The (hidden) meaning behind the embedding of the padding token?

So noticed that the transformers contain different embeddings for PAD tokens, and I know pad tokens typically are simply ignored for the most part (if at all present). However, as a forward pass using a batch typically contain dozens of padding tokens it would be interesting to see if these in fact hold any meaningful information (as padding tokens do attend to the sequence). Does anyone know of any research which has been conducted on what information might be present here?

One might legitimately ask why this is relevant isn’t padding tokens simply a convenience for efficient processing because we need the same tensor shape? This is naturally correct, but quite a few studies have clustered the sentence embedding and it seems relevant to ask what influence the padding embeddings have on this.

For a short demonstration that they indeed have different embeddings:

import transformers
tokenizer = transformers.AutoTokenizer.from_pretrained(
    "bert-base-uncased")
model = transformers.BertModel.from_pretrained(
    "bert-base-uncased")

input_ = tokenizer(["this is a sample sentence"], return_tensors="pt",
                   # add some padding
                   padding="max_length", max_length=128, truncation=True)
output = model(**input_)

# extract padding token embedding
pad_tok_id = [i for i, t in enumerate(input_["input_ids"][0]) if t == 0]
embedding_pad1 = output[0][0][pad_tok_id[0]]
embedding_pad2 = output[0][0][pad_tok_id[1]]

embedding_pad1.shape #embedding size
embedding_pad1[0:10]
embedding_pad2[0:10]
tensor([-0.5072, -0.4916, -0.1021, -0.1485, -0.4096,  0.0536, -0.1111,  0.0525,
        -0.0748, -0.4794], grad_fn=<SliceBackward>)

tensor([-0.6447, -0.5780, -0.1062, -0.1869, -0.3671,  0.0763, -0.0486,  0.0202,
        -0.1334, -0.5716], grad_fn=<SliceBackward>)
1 Like

@KennethEnevoldsen I have been thinking about the same a while ago.
You have a point with different embeddings for pad tokens. But, to my understanding these never interfere with any part of model’s computation (like, self attention), since the pad tokens are always masked using the attention masks.
Would you have an example of where the pad token embeddings could make a difference, given the attention mask?

1 Like

Hello,

This discussion sounds interesting to me because I was thinking the same.
Why there are different embedding vectors for PAD tokens.
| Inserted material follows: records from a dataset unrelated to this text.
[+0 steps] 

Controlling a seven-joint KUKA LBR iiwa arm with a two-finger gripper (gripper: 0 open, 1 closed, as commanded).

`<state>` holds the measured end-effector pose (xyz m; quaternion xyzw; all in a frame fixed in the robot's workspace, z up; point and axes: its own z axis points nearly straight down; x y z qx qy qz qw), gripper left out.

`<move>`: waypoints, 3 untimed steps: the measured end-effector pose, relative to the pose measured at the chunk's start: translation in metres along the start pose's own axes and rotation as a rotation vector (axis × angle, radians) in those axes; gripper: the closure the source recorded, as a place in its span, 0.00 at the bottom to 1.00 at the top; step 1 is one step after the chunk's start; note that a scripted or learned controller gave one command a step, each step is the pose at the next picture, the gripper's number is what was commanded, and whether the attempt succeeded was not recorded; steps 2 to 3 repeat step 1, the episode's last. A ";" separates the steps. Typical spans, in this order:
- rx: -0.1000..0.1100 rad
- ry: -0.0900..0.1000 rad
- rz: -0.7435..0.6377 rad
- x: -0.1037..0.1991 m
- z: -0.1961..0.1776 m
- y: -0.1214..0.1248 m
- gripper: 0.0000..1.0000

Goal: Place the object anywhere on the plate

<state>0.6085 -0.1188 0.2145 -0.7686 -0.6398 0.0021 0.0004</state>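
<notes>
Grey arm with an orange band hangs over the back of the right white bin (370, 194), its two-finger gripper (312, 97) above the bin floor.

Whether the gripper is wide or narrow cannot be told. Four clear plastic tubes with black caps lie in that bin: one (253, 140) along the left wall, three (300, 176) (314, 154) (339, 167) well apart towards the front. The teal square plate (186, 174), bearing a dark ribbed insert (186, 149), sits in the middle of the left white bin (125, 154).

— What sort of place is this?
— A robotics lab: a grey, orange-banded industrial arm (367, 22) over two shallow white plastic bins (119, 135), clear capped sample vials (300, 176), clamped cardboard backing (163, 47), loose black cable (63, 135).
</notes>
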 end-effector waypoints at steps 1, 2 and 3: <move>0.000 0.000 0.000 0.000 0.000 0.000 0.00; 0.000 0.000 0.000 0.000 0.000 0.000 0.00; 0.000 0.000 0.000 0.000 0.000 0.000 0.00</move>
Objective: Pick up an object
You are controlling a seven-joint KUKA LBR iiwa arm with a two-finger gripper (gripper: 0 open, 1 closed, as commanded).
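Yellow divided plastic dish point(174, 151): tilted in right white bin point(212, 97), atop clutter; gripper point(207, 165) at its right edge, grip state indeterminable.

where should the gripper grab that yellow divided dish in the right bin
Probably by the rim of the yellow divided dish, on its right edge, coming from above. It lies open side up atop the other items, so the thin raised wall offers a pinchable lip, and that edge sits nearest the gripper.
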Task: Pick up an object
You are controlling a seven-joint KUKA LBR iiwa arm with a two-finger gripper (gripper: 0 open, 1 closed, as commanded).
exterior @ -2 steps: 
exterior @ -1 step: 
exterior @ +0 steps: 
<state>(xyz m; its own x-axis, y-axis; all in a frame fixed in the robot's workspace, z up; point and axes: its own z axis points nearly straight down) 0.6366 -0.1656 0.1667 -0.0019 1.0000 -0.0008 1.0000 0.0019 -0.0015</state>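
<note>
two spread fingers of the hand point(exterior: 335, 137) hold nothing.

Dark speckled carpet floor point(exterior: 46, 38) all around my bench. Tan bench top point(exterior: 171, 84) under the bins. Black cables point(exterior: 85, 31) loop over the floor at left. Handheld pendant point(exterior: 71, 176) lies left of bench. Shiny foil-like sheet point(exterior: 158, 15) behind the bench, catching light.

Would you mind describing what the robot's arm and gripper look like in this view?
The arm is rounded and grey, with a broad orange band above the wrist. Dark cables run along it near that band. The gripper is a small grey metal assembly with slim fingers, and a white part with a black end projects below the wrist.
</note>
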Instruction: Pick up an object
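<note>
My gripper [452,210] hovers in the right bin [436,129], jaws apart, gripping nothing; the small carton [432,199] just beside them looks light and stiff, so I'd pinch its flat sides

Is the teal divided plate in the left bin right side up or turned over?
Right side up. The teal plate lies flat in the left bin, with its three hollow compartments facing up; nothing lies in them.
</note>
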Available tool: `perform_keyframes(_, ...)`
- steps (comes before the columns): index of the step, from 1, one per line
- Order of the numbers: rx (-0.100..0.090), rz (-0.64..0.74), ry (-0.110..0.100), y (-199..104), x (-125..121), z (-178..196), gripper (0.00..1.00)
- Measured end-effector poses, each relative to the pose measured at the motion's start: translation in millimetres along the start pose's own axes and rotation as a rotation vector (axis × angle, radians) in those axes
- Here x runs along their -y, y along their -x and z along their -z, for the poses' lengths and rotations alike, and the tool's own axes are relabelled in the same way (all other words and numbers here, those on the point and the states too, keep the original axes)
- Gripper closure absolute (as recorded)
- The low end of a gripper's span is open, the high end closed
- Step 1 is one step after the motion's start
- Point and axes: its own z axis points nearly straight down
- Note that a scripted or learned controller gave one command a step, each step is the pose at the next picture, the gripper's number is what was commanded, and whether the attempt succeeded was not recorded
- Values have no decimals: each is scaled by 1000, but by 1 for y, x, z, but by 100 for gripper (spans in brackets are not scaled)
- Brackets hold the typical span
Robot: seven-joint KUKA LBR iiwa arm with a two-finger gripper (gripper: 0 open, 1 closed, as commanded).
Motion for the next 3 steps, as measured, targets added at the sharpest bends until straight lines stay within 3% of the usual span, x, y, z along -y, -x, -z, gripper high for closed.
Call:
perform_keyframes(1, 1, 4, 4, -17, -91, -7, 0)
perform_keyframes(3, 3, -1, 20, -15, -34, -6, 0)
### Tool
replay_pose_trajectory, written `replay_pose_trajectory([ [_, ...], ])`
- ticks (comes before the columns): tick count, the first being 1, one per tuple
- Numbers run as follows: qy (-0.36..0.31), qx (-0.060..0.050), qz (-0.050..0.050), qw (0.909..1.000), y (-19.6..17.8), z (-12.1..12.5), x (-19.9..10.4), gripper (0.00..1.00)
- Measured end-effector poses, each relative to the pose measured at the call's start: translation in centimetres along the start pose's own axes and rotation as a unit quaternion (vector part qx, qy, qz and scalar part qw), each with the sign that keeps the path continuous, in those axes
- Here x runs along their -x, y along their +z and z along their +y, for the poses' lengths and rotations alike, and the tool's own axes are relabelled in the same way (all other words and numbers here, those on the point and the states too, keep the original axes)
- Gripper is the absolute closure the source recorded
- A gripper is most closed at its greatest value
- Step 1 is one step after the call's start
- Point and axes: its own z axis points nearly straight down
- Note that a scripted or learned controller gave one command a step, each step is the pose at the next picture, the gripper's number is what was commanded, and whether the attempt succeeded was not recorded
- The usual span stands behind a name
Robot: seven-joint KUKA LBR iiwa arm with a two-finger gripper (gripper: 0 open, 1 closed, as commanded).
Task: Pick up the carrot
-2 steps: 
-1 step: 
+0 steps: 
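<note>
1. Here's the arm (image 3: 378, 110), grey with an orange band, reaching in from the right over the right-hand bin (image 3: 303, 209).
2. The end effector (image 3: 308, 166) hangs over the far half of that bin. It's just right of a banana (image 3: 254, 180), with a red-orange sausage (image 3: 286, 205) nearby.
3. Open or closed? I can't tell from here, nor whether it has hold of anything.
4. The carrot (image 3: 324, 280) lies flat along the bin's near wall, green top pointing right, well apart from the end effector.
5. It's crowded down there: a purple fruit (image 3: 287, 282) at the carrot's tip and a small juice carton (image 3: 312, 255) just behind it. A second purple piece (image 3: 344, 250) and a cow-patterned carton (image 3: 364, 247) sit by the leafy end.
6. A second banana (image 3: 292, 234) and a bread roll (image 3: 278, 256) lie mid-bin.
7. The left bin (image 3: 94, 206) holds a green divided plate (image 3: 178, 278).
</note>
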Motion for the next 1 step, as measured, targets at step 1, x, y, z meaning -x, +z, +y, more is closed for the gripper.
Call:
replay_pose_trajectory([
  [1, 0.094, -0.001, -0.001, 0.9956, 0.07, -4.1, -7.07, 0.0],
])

My use-case is a multi-label text classification where I am using a pretrained model in MaskedLanguageModeling as an “embedding layer”. More specific, I feed the input text [b,t] padded to the “embedding layer” and it outputs [b,t,f], where b is the batch_size, t is the length of the max sequence in the batch, f is the feature_number.

After this I am using Attention to [b,t,f] and take a vector [b,1,f] which, after pass it from two linear layers and a sigmoid, gives the predictions.

I check cosine similarity between embedding vectors of PAD tokens and it is almost between all over 0.7. Additionally, cosine similarity between words’ embedding vectors and PAD tokens’ vectors is almost between all under 0.3.

Atenttion mechanism seems to assign negligible weights to PAD tokens embeddings vectors.

In general it seems that these vectors are kind of ignored from the model. Furthermore, my results are pretty ok with respect to accuracy.